● **TASK DESCRIPTION**: Return the listing below word for word.
GIVEN INFORMATION below:
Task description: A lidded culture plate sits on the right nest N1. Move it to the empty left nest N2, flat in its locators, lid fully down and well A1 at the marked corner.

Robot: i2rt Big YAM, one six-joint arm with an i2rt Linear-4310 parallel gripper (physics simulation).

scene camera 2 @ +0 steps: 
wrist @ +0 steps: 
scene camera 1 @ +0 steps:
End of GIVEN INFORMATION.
● **REPLY TO THE EXERCISE**:
Task description: A lidded culture plate sits on the right nest N1. Move it to the empty left nest N2, flat in its locators, lid fully down and well A1 at the marked corner.

Robot: i2rt Big YAM, one six-joint arm with an i2rt Linear-4310 parallel gripper (physics simulation).

scene camera 2 @ +0 steps: 
wrist @ +0 steps: 
scene camera 1 @ +0 steps:

No more is needed for this exercise.